■ Assignment ■
Omitting all images, set down every line below exactly as it appears.

[Start of section]

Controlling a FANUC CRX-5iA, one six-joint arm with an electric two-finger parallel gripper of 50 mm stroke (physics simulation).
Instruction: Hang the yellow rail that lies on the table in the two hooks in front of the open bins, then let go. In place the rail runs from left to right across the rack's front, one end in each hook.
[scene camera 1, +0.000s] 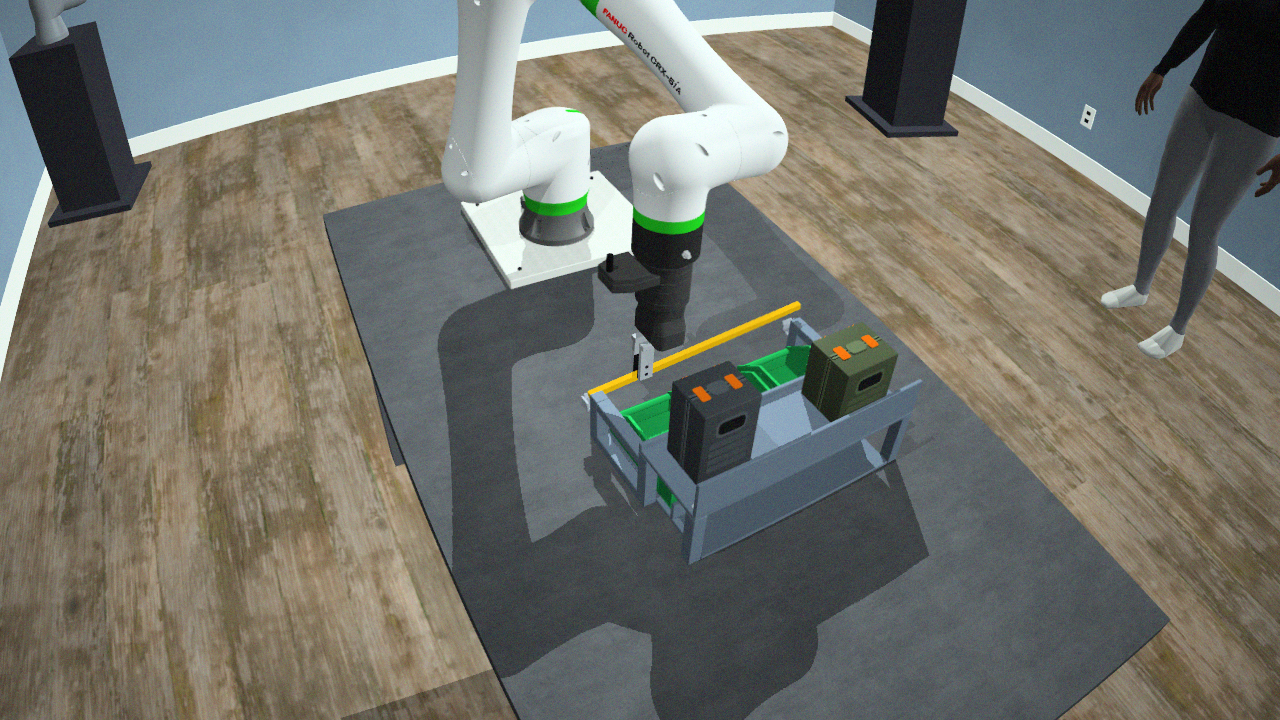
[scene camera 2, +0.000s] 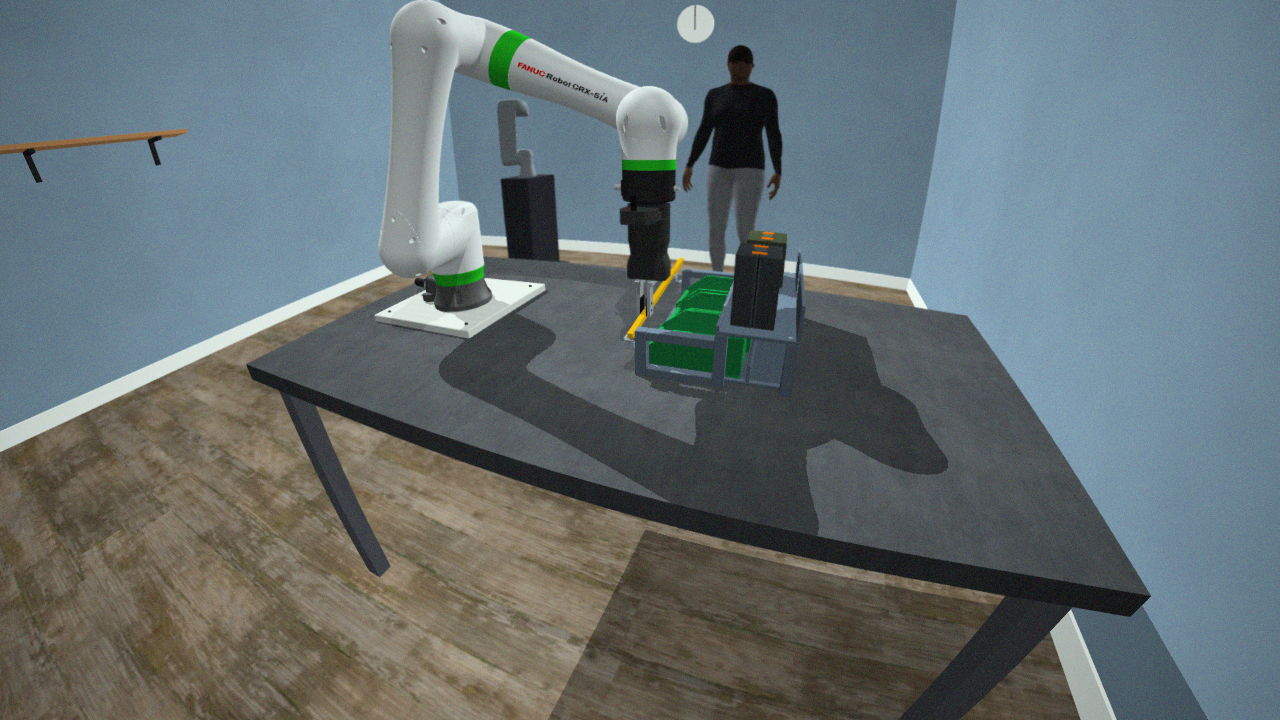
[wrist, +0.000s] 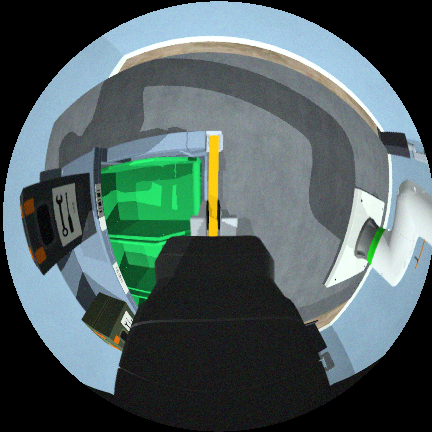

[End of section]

■ Answer section ■
Controlling a FANUC CRX-5iA, one six-joint arm with an electric two-finger parallel gripper of 50 mm stroke (physics simulation).
Instruction: Hang the yellow rail that lies on the table in the two hooks in front of the open bins, then let go. In place the rail runs from left to right across the rack's front, one end in each hook.
[scene camera 1, +0.000s] 
[scene camera 2, +0.000s] 
[wrist, +0.000s] 

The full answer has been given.